I duck my head to meet her eyes, saying, Mrs. Boyle? I needed to see her someplace private, outside her office. It's about a story I'm researching.

But she waves her fingers between us. In another second, she walks over to a fireplace and leans into it, bracing her free hand against the mantel, whispering, "When the wrecking ball swings, the neighbors will probably stand and cheer."

A wide doorway opens from this room into another white room with wood floors and a complicated carved ceiling painted white. In the other direction, a doorway opens on a room lined with empty white bookshelves.

"Maybe we could start a protest," she says. "We could write some letters to the newspaper."

And I say, I'm from the newspaper.

Her perfume is the smell of leather car seats and old wilted roses and cedar chest lining.

And Helen Hoover Boyle says, "Mona, hold on."

And walking back to me, she says, "What were you saying, Mr. Streator?" Her eyelashes blink once, twice, fast. Waiting. Her eyes are blue.

I'm a reporter from the newspaper.

"The Exeter House is a lovely, historic house some people want to tear down," she says, with one hand cupped over her phone. "Seven bedrooms, six thousand square feet. All cherry paneling throughout the first floor."

The empty room is so quiet you can hear a tiny voice on the telephone saying, "Helen?"

Closing her eyes, she says, "It was built in 1935," and she tilts her head back. "It has radiant steam heat, two point eight acres, a tile roof—"

And the tiny voice says, "Helen?"

"—a game room," she says, "a wet bar, a home gym room—"

The problem is, I don't have this much time. All I need to know, I say, is did you ever have a child?

"—a butler's pantry," she says, "a walk-in refrigerator—"

I say, did her son die of crib death about twenty years ago?

Her eyelashes blink once, twice, and she says, "Pardon me?"

I need to know if she read out loud to her son. His name was Patrick. I want to find all existing copies of a certain book.

Holding her phone between her ear and the padded shoulder of her jacket, Helen Boyle snaps open her pink and white purse and takes out a pair of white gloves. Flexing her fingers into each glove, she says, "Mona?"

I need to know if she might still have a copy of this particular book. I'm sorry, but I can't tell her why.

She says, "I'm afraid Mr. Streator will be of no use to us."

I need to know if they did an autopsy on her son.

To me, she smiles.
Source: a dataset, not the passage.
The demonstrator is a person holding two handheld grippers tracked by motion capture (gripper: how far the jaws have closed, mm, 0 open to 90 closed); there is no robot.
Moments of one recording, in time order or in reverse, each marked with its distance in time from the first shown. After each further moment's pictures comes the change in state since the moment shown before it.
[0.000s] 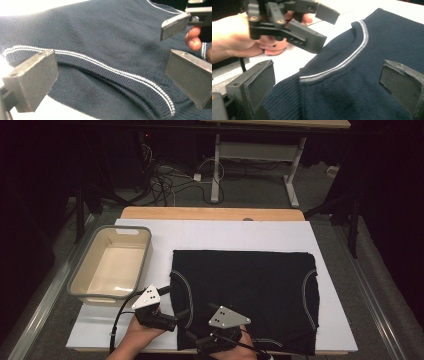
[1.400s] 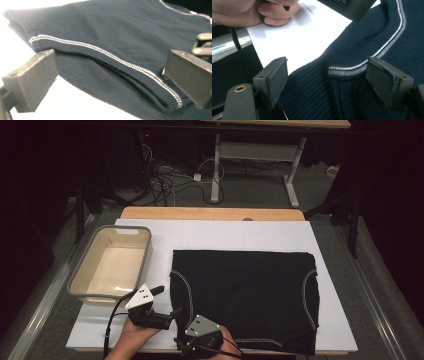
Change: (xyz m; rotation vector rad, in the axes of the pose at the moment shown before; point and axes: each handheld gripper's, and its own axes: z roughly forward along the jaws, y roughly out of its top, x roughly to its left) left arm 0.006 -0.005 -0.014 -0.003 0.062 -0.056; right arm 0.035 -0.003 0.035 0.189 -0.027 -0.080
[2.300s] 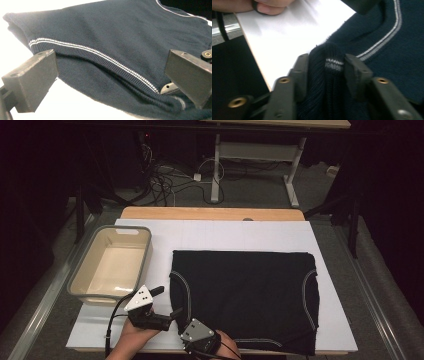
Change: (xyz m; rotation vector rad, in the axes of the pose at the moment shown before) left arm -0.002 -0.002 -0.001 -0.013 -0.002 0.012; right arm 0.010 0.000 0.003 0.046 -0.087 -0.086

Then she mouths the words Get out.

And I raise both my hands, spread open toward her, and start backing away.

I just need to make sure every copy of this book is destroyed.
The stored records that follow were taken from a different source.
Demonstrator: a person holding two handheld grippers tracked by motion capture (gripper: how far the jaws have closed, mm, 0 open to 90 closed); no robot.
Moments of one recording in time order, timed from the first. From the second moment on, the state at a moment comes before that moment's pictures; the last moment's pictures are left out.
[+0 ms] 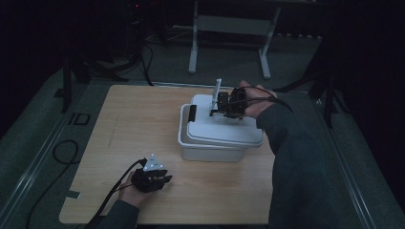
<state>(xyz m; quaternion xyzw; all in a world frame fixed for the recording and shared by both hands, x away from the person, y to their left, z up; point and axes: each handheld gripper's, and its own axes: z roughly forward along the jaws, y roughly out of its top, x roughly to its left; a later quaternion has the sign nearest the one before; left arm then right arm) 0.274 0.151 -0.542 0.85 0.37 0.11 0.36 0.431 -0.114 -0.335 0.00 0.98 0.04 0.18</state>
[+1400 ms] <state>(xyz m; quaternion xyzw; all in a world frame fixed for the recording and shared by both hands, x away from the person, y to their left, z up) 0.275 0.150 -0.543 0.85 0.37 0.10 0.36 0.433 -0.171 -0.331 0.08 0.98 0.04 0.19</state>
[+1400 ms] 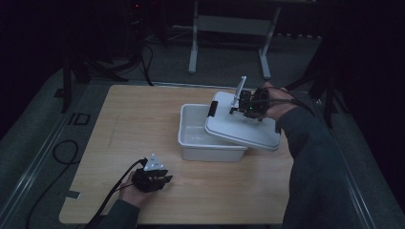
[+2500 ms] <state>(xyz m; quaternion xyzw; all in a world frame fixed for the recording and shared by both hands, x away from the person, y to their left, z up) 0.276 0.149 -0.543 0.85 0.37 0.10 0.36 0.436 -0.209 -0.332 0.13 0.97 0.04 0.19</state>
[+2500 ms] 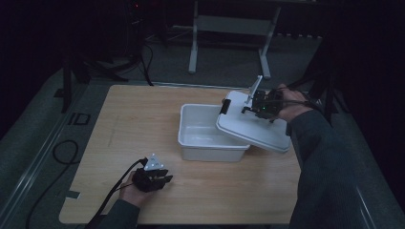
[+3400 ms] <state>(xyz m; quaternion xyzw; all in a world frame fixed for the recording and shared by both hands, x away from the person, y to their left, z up) 0.276 0.149 -0.543 0.85 0.37 0.10 0.36 0.440 -0.232 -0.336 0.18 0.96 0.04 0.20</state>
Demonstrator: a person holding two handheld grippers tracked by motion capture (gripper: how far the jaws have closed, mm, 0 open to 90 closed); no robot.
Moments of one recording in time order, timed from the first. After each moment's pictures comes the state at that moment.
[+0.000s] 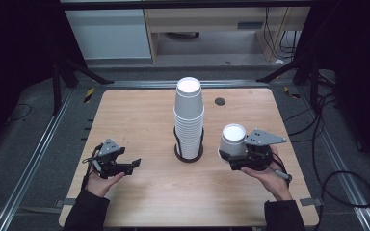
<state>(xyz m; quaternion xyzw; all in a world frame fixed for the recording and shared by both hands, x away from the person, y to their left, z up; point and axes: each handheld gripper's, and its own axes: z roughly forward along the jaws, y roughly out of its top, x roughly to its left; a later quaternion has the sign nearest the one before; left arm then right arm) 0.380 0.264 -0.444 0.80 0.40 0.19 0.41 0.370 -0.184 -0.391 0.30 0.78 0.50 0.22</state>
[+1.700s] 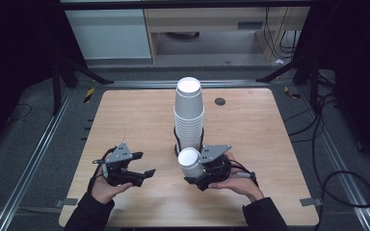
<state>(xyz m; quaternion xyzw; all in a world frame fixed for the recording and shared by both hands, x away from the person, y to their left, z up) 0.354 0.224 -0.414 0.84 0.28 0.13 0.45 0.372 -0.089 -0.430 0.13 0.87 0.46 0.10</state>
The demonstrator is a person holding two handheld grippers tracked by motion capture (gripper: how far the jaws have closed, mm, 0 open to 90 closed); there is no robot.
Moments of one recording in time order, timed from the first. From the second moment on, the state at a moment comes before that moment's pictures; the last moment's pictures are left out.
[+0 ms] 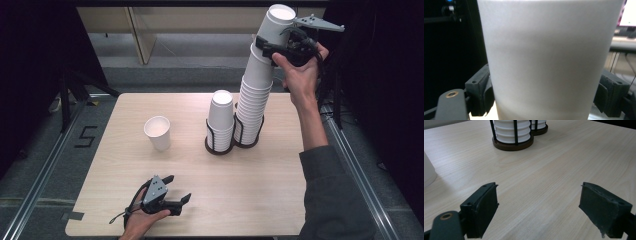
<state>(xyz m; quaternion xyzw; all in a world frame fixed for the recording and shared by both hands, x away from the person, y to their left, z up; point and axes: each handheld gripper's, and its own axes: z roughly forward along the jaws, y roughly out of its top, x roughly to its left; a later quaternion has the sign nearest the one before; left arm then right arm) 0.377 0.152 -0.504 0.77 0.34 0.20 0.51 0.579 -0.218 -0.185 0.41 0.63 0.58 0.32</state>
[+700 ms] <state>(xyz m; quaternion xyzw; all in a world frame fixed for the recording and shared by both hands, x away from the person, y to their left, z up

And she says, "Mona, please call the police."

Chapter 6

In crib deaths, it's standard procedure to assure the parents that they've done nothing wrong. Babies do not smother in their blankets. In the Journal of Pediatrics, in a study published in 1945 called "Mechanical Suffocation During Infancy," researchers proved that no baby could smother in bedding. Even the smallest baby, placed facedown on a pillow or mattress, could roll enough to breathe. Even if the child had a slight cold, there's no proof that it's related to the death. There's no proof to link DPT—diphtheria, pertussis, tetanus—inoculations and sudden death. Even if the child had been to the doctor hours before, it still may die.

A cat does not sit on the child and suck out its life.
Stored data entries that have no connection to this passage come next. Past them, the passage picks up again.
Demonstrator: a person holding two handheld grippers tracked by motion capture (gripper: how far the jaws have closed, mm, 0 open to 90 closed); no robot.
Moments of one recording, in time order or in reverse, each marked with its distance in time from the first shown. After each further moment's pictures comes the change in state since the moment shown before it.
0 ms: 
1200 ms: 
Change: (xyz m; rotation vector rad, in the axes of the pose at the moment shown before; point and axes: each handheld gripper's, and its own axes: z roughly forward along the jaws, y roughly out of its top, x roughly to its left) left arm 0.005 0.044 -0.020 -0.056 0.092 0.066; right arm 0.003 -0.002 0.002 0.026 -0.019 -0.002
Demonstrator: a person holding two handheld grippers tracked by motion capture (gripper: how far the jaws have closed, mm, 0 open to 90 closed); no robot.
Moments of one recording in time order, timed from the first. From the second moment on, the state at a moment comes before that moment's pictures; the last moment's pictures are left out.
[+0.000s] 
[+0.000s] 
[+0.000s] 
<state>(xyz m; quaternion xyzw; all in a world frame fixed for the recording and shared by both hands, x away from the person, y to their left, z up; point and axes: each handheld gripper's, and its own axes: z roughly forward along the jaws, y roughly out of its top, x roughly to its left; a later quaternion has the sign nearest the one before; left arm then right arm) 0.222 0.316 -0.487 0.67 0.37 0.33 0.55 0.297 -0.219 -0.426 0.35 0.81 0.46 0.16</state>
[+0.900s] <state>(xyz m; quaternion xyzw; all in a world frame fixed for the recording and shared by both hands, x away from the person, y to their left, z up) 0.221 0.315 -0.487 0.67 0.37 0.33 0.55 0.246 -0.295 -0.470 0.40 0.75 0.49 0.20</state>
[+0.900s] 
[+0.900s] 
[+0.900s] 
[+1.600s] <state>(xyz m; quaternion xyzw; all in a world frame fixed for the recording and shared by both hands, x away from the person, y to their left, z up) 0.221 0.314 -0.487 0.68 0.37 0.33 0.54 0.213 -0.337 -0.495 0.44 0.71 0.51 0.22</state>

All we know is, we don't know.

Nash, the paramedic, shows me the purple and red bruises on every child, livor mortis, where the oxygenated hemoglobin settles to the lowest part of the body. The bloody froth leaking from the nose and mouth is what the medical examiner calls purge fluids, a natural part of decomposition. People desperate for an answer will look at livor mortis, at purge fluids, even at diaper rash, and assume child abuse.